While the Legislature authorized all the governor’s agencies to post their contracts on the FACTS website, it excluded the other Cabinet offices of attorney general and agriculture commissioner.
In 2013, Atwater returned, this time asking for additional oversight, the authority to train contract negotiators and the power to demand that images be supplied so it can be posted on the public website. The Legislature passed a measure to require private contractors who receive state contracts to be subject to the same public records requirements as a public agency and imposed accountability provisions that allowed the state to get money back from contractors who fail to perform.
Now, the site includes contract audits, grant award information and even scans of the actual contracts executed by all state agencies. The changes have produced results.
In 2012-13, 55 percent of the 898 contracts that were reviewed were deficient — meaning they failed to meet the terms of the contract by not delivering on the goods or service in the time or cost required. By 2016-17, the deficiencies found in contracts dropped to 18.2 percent, and contract managers across state government were better trained.
Atwater’s office estimates that because of the transparency at least $40 million in taxpayer money has been saved from renegotiated or more competitive contracts.
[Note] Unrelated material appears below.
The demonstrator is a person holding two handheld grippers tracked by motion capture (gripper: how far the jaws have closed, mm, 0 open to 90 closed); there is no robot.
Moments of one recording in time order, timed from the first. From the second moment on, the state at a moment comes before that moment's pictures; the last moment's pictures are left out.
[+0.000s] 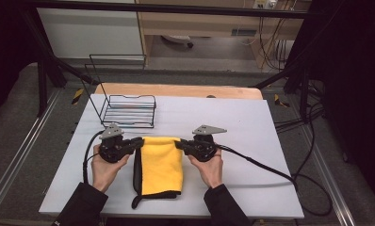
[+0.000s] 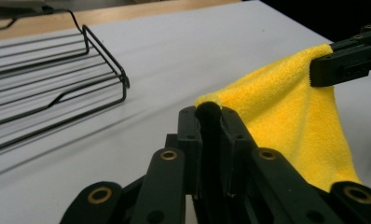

And in the first year after FACTS arrived, PIRG’s “Following the Money” report gave the state an “A” grade for financial transparency, a grade Florida has received every year since.
Agencies are “now proud of their contract managers and they are willing to have their work scrutinized,” Atwater said. “Everyone understood no one is going to have to track this down with a records request. ... You can bet if this looks like a giveaway to a lobbyist friend, that is going to eventually be exposed.”
But, Atwater acknowledged last week, “it’s not enough.”
“This was a first step to make sure the markets and the taxpayer could have access to information to hold us accountable,” he said. “But now comes the chance to really measure the quality of each of those performance measures.”
He says the Legislature continues to use backroom provisions in the budget process to give advantages to some vendors.
“I’m not opposed to a legislature asserting a request upon an agency,” Atwater said. “It just should be done in the sunshine and it should be the expectation that there isn’t a provider yet.”
He also wants to see the performance measures used to produce better quality service for taxpayers.
“It’s not enough to just say I commit to creating 12 internships. What was the quality of that internship? What was the quality of that after-school care? What was the quality of that senior home care experience?” he asks. “I’m hoping that the scrutiny will continue to get deeper and deeper into the quality of the contract itself.”
He continues to advocate for a law that would give the CFO’s office the authority to review contracts before the state commits to them, and he wants to see tougher penalties for when vendors fail.
“It is one thing to slip somebody with a $1,000 fine on a $10 million contract, but that’s not going to get anybody’s attention,” he said. “When you’re talking about a Department of Corrections, or public safety and the education of our children, the consequence to me should be: You’re not participating anymore.”
But Atwater is also realistic about the limits of his agency’s scope.
“Under our present arrangement, no matter what the dollar size is, I am watching. I am not able to engage,” he said. That’s where the role of the state’s sunshine laws and a scrutinizing public play a role, he said.
“I know nobody wants to sit up and read FACTS at night,” he said. “But if there is a hungry competitor that wants to read a contract, they will now have the access to that contract and ... if it’s not written in the way it should be, if it’s not the best effort for the person getting the services, I hope they will pick up the phone and call the local newspaper, the local television station and expose deficiencies when they see it.”